◆ **Task brief**
Return each line of the listing that has the word "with" in it.
Content starts
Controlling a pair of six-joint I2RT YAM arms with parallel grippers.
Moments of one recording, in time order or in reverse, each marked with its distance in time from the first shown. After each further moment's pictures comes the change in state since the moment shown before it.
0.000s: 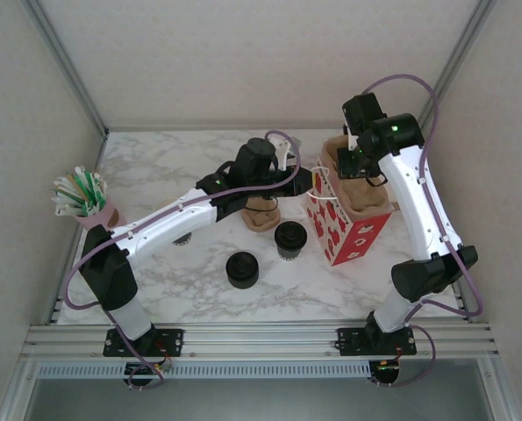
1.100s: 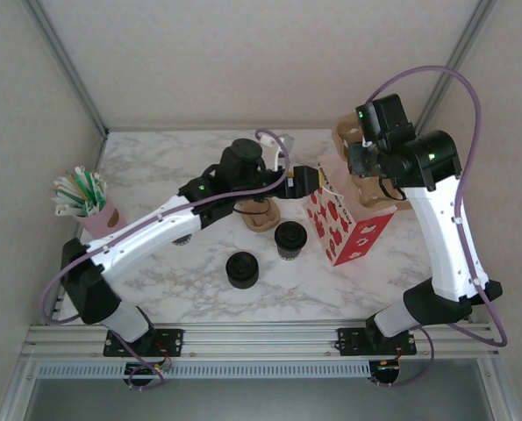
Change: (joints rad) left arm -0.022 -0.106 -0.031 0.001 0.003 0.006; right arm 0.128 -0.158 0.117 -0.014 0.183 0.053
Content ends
◆ **Your solution**
Controlling a pair of six-joint I2RT YAM arms with parallel grippers.
Moments of one recording, in time order or in reverse, each marked with its distance in time from the first shown. After each further moment's pictures comes the change in state since the moment shown before it.

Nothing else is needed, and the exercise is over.